While critics are pointing to the fact that unemployment is already at 9.4 percent compared to the prediction of 8.8 percent for 2010 made by the Administration, many forget that Economics like Meteorology or Earthquake Prediction for that matter is “no Physics or Maths”. What ultimately matters is the bigger picture and trends. Going by the job loss figures for March, April and May (652000, 504000 and 345000 respectively) the argument made by the administration definitely holds. In fact, the Fed, the Treasury as well as other institutions involved in the prediction of economic data tend to revise their figures quite often. What matters is the trend and bigger picture.

The Stimulus is rather like a project but in this instance a massive and complex national project. A project can be broken down in two broad categories: design and execution. At the design stage (the first few months of the Stimulus), everything is being organised and put in place administratively with relatively little being carried out. The upcoming months will be the period when the massive spending and investments will be executed at an exponential rate. In fact, 1 billion dollar is already being allocated each day for Stimulus projects.
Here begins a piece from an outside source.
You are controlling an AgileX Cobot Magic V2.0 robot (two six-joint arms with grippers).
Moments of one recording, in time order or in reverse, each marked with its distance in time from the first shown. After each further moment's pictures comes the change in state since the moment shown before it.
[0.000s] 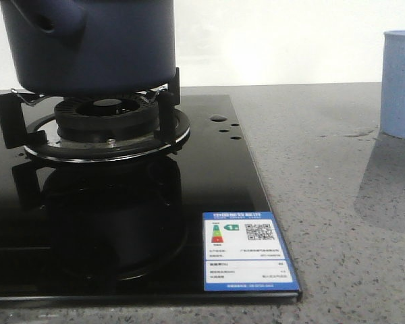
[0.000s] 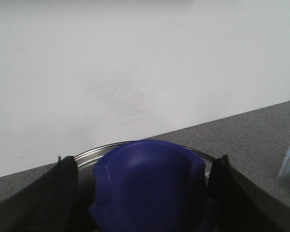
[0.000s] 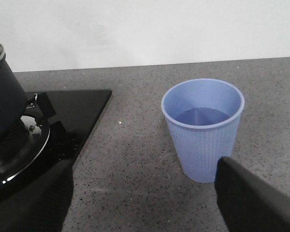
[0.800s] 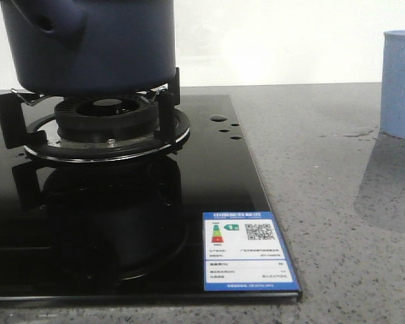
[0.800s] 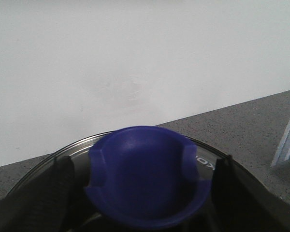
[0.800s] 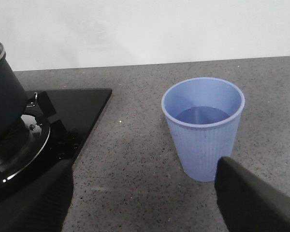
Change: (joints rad) left arm 0.000 -0.021 0.013 0.000 0.047 0.000; right arm 0.000 0.000 0.000 0.000 0.004 0.000
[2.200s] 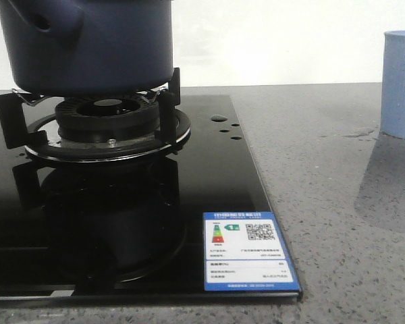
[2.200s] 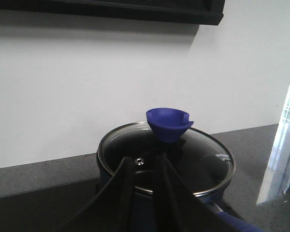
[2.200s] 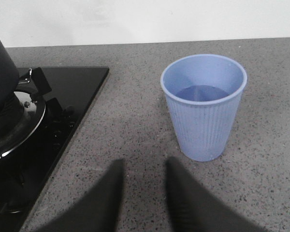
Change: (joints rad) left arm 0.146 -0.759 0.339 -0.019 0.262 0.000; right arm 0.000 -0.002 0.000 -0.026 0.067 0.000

In layman’s terms, the Stimulus is needed for the simple reason that with the failure of the financial system, businesses and consumers were less willing (uncertainty) and less able (banks failures and failure to provide credit) to produce and spend in the economy implying that companies sold less goods and services than usual and so the companies had to lay out workers who in turn bought less and so the cycle goes (and this might just as well have led to a depression).

What the stimulus is meant to do, and is doing, is to incite and give businesses and consumers the confidence to keep on producing and spending respectively for the upcoming spending in the economy it is to generate exponentially. Initially by giving tax breaks, benefits, spending to maintain teaching and social services jobs and then spending on stimulus projects contracts given to companies which are then encouraged not to lay off workers. All these with the consequent multiplier effect in the economy.
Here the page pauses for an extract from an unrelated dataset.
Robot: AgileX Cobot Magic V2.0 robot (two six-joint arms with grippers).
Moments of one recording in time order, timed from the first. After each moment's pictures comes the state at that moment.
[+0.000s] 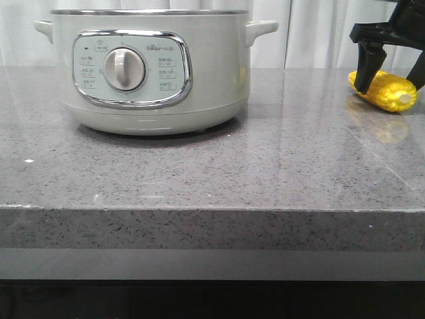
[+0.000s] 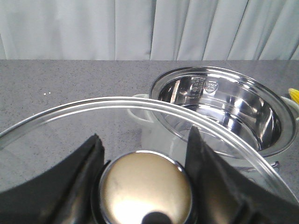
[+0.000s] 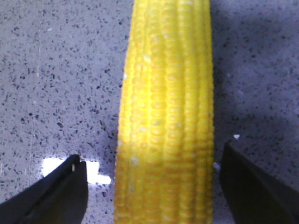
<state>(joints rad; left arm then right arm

Companies and consumers effectively bought to this idea once the Stimulus bill was enacted and kept on producing and consuming respectively in anticipation that upcoming Stimulus spending will maintain a stable economic environment from which recovery is possible. Hence the reason why the stock market and consumer and business confidence started rising. This effort was accompanied by the bank bailout and efforts to provide credit to consumers and companies.

It is effectively because the Stimulus Package is real, a commitment of 789 billion dollars by the US government for real economic projects, that consumers and businesses bought to the scheme and started acting in a positive manner in anticipation of its positive impact in the upcoming months (the Stimulus Package direct impact should enter in full force by the fourth quarter). In fact, many economists have even argued that the amount provided for the Stimulus should have been much more higher.

As a final note, I’ll argue that irrespective of party creed, it will seem to me that the criticism levied against the Stimulus is much more of a “political vogue” (and has nothing to do with “realistic” economics) naïvely taken up by the media which tend to operate on the basis of “two sides to any story” (not a criticism though). The milestone which any such critical arguments has to overcome is to answer the question: how could a depression be avoided and a recovery started following the failure of the financial system?

@Aluceo: Thank you for that cut and paste job of talking points from the Democrat party.

But it doesn’t alter the FACT that Obama’s economic projections are hopelessly flawed and we can’t believe a word he says.